• [Problem statement]: In the records below, find the line containing "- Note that" and the line containing "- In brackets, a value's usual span"; please repeat exactly the lines from one to the other, both included, and nothing more.

• [Records for processing]:
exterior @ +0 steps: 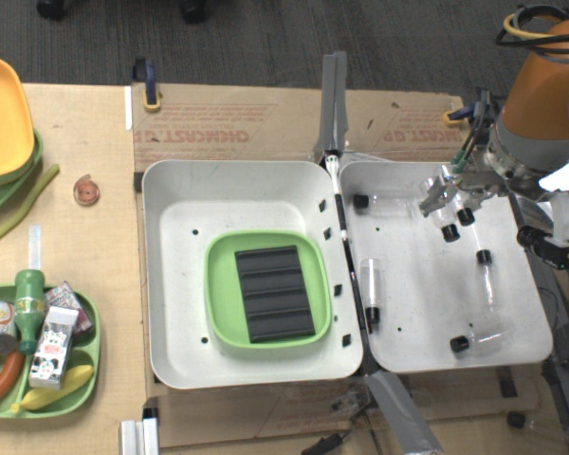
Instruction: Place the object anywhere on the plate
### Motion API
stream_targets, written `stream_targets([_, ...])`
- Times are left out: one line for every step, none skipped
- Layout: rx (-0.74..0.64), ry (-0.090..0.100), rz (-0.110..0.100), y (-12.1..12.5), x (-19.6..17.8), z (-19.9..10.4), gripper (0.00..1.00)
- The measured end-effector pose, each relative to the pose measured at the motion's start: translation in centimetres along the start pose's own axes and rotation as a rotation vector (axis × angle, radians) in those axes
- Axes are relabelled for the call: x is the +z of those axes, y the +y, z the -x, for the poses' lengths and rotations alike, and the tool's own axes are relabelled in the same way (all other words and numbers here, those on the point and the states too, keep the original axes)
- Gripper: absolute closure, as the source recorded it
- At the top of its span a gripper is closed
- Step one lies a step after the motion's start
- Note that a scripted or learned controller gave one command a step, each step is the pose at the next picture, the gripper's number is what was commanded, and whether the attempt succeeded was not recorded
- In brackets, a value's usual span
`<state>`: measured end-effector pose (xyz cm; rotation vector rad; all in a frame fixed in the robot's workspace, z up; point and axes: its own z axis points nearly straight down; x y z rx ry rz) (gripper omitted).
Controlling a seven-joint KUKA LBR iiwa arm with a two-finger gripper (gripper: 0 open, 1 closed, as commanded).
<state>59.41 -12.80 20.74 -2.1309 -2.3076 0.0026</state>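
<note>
The arm is cut off at the upper right of the frame. Its tool hangs over the upper part of the right bin; whether it is clenched or released cannot be told. Clear tubes with black caps lie in that bin and are hard to make out: one at its left wall, one right of centre. The left bin holds the green plate, which carries a dark ridged block.

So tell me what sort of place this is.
Probably a robot lab bench: two white bins sit side by side on cardboard, a grey-and-orange arm reaches in, and office-chair wheels stand on carpet behind.
</note>
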Motion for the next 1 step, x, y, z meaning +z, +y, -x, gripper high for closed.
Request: stream_targets([0.0,0.0,0.0,0.01,-0.01,0.0,0.0])
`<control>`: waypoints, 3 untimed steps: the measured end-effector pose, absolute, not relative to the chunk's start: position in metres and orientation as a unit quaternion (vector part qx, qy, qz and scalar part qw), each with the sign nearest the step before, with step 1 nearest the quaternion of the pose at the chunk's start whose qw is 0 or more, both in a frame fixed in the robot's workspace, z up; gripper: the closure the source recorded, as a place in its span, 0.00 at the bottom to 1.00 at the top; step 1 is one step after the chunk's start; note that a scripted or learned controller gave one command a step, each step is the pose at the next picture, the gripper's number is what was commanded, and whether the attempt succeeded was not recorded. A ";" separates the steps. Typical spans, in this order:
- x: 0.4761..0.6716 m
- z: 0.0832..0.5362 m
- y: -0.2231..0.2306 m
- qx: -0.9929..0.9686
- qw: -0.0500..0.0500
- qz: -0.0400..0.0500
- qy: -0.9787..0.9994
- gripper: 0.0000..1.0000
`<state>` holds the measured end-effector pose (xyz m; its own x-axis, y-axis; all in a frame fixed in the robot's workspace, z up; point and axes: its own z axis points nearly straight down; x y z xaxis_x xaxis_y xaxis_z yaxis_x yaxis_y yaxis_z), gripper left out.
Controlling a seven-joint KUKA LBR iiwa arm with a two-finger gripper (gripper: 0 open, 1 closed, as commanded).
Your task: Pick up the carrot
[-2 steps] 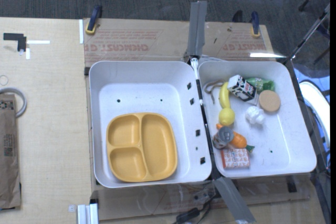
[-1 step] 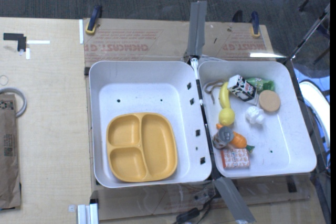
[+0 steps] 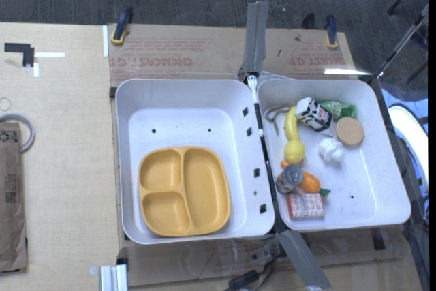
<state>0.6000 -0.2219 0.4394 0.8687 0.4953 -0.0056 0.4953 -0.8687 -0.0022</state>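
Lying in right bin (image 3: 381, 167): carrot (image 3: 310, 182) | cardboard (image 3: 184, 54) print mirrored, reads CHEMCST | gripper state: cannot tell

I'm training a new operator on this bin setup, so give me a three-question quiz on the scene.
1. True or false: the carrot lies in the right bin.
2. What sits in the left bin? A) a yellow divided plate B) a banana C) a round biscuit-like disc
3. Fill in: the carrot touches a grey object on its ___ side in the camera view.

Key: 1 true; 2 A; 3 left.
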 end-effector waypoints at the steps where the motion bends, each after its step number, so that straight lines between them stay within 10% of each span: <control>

• [Solution to this task]:
- Note that a scripted or learned controller gave one command a step, each step is the pose at the next picture, the gripper's number is what was commanded, and whether the attempt succeeded was not recorded
- In brackets, a value's usual span

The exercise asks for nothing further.